Slavina is a multimedia artist: she defines her research and creative field as porn activism. She became a video maker at the DIY school of media activism with Candida TV; in the late ‘90s she was involved as photographer and performer in PhagOff, the first queer party in Rome. In 2005 she moved in Spain where she discovered the post-pornography scenery. Since then, her production has grown focusing on body politics and the representation of sexuality. Chasing an impossible balance between art and activism, in her projects (video, theatre, cabaret and workshops) she wants to enhance the political transformation potential of intimacy sharing. Thanks to her effort in networking and translations, she eased the diffusion in Italy of the most interesting works and artists of the Spanish contemporary feminism. She belongs to the collective of directors “Le ragazze del porno” and to the academic research and performative transnational project of Zarra Bonheur.

Lilly Lablonde

I am a perfomer, writer and director for theatre and cinema. My artistic interest focuses on the desire to represent stories that hardly find their own space in the art world. I have always been very passionate about the topic of gender identity and sexuality.

In my performative works I experiment with different languages of art communication (video, literature, sound and poetry). In the last two years I have been mainly focused in the realization of short films: Immaginare T (2014) and The Second Closet (2015).

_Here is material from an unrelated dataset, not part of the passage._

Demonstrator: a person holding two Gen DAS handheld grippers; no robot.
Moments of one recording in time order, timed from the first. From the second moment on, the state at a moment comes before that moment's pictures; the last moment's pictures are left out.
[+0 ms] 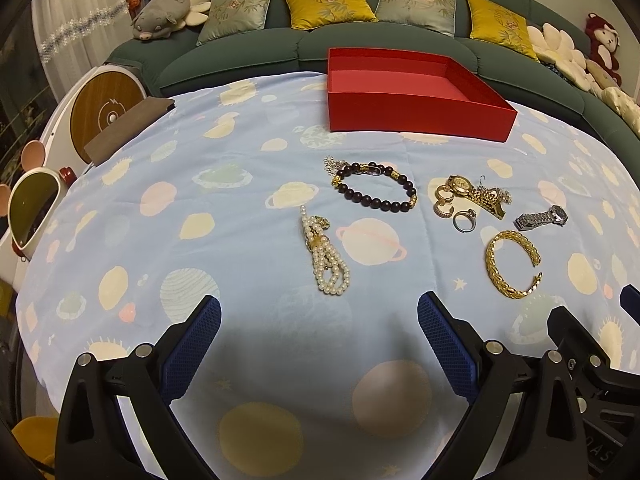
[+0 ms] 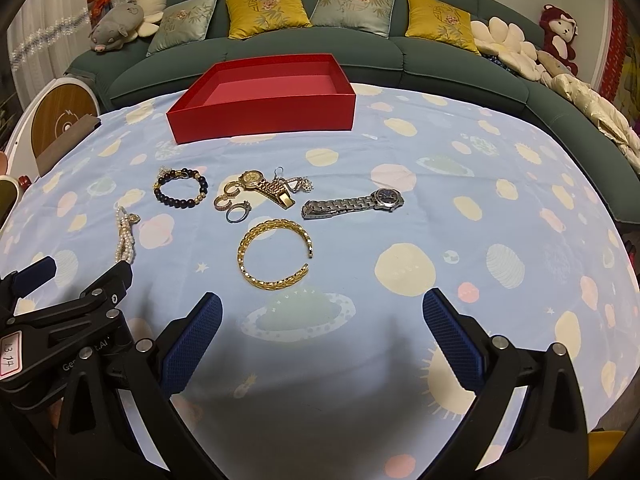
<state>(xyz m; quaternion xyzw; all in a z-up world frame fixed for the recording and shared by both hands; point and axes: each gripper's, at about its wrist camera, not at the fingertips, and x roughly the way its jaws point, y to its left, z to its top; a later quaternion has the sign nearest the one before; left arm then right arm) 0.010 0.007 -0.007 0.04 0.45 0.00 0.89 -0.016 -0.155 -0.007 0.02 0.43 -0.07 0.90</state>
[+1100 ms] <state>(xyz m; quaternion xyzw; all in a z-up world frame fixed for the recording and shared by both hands) 0.009 0.010 -0.008 0.04 0.45 0.00 0.89 -0.016 -0.155 -0.007 0.02 0.43 -0.06 0.90</state>
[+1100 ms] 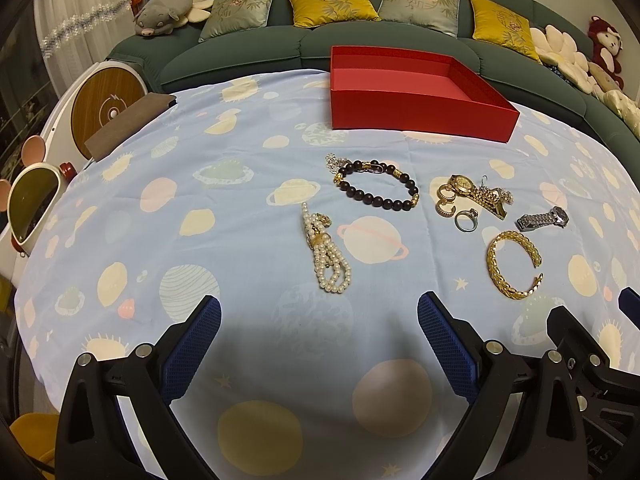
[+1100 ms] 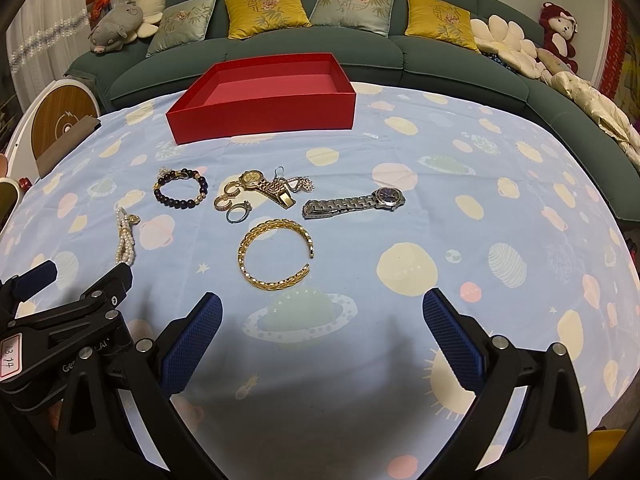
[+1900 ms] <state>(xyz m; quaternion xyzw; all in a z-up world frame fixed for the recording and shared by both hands) 0.012 0.019 -0.006 0.02 0.46 -0.01 0.89 -0.013 -0.155 -0.014 0.03 0.43 -0.06 0.90</state>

Under the artistic name Lilly Lablonde I created the international art project Bibliothèque Érotique that has the goal to work on the topic of erotism and sexuality through literature and the live performance.

Silvia Giambrone

Mainly I use conceptual art to illustrate my own social commentary with a focus on the relation between subject and power. Through several media including performance, installation, sculpture and sound, I explore body practices and contemporary gender politics making viewers aware of the silent and hidden ways power enters everyday life and affects relationships. I am interested in material culture and image culture and I dig into everyday life and practices to reveal, as it was almost an archaeological operation, the signs of both the physical and invisible evidences of the ‘subjectification’ process.